Era un’altra Italia, piena di scandali e segreti inconfessabili. L’Italia delle stragi e del terrorismo. Ma anche l’Italia del senso dello Stato. La presa di posizione dell’allora presidente della Camera Pietro Ingrao è una delle pagine più belle sulla dignità istituzionale di una Nazione.

A quaranta anni di distanza non tutto è stato ancora chiarito del rapimento e dell’uccisione di Aldo Moro, uno dei politici più intelligenti di sempre, quello che prima di tutti aveva intuito che una forza come il Pci non poteva essere tenuta fuori dal Governo del Paese. Il più grande Partito Comunista dell’Occidente contava tra il 33 e il 34%, rappresentava strati popolari ma anche borghesi della popolazione, aveva una classe dirigente di primo livello e lo strappo di Berlinguer a Mosca (al cospetto di un certo Leonid Breznev) aveva messo in crisi le certezze dell’Urss.

Eppure il Pci continuò ad essere tenuto fuori dal governo nazionale. Non per questo però fece mancare il sostegno esterno ad esecutivi democristiani in momenti terribili e decisivi.

La parola giusta è senso delle istituzioni. Della Dc, del Pci, ma anche del Psi, del Psdi, del Pli, del Pri.

Oggi è un’Italia completamente diversa, con una classe dirigente politica lontana anni luce da quella di allora. L’emergenza non si chiama più terrorismo interno.

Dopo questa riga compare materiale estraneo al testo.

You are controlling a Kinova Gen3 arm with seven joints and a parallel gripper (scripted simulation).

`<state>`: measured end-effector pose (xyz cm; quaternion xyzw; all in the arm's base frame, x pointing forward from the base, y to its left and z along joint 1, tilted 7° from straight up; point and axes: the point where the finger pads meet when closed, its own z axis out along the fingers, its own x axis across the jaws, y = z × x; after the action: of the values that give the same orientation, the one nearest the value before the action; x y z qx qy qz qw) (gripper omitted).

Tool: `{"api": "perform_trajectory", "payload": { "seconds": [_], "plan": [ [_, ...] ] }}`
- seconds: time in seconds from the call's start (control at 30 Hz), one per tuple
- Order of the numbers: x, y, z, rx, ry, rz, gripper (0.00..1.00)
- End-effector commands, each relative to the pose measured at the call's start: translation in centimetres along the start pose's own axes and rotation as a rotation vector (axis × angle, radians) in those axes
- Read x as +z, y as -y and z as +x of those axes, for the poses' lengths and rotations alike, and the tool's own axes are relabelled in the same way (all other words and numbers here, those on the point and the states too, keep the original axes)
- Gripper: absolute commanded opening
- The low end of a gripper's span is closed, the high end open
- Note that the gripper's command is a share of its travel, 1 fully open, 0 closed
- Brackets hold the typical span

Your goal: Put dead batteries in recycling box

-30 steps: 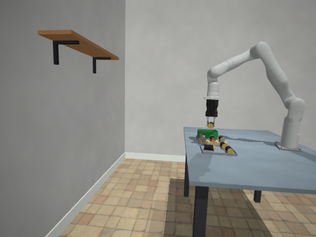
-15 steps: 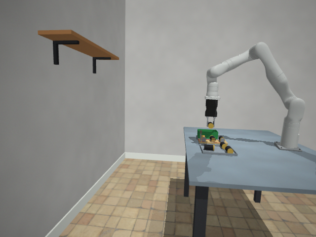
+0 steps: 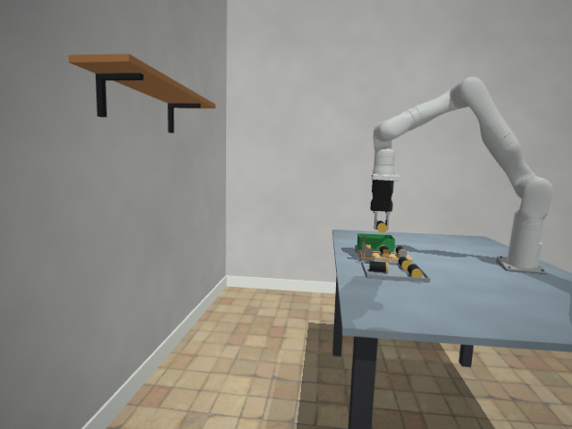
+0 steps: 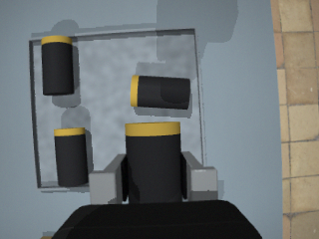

Le tematiche da affrontare sono quelle della crisi economica, dell’immigrazione, della sicurezza, di un debito pubblico insostenibile.

Eppure nessuno pensa al senso delle istituzioni.

Dopo le elezioni del 4 marzo si è ancora in campagna elettorale, con Cinque Stelle e Lega che non riescono a comprendere che sono arrivati primi (rispettivamente nel Paese e nel centrodestra) ma non hanno vinto. Mentre Matteo Renzi si tira fuori e Silvio Berlusconi continua come se fossimo ancora nel 1994.

Toccherà al presidente della Repubblica Sergio Mattarella provare a far capire a tutti che il sistema politico italiano è parlamentare, che una legge proporzionale impone degli accordi e tutto il resto.

La lezione di Aldo Moro potrebbe essere fondamentale. A patto che la si voglia leggere davvero.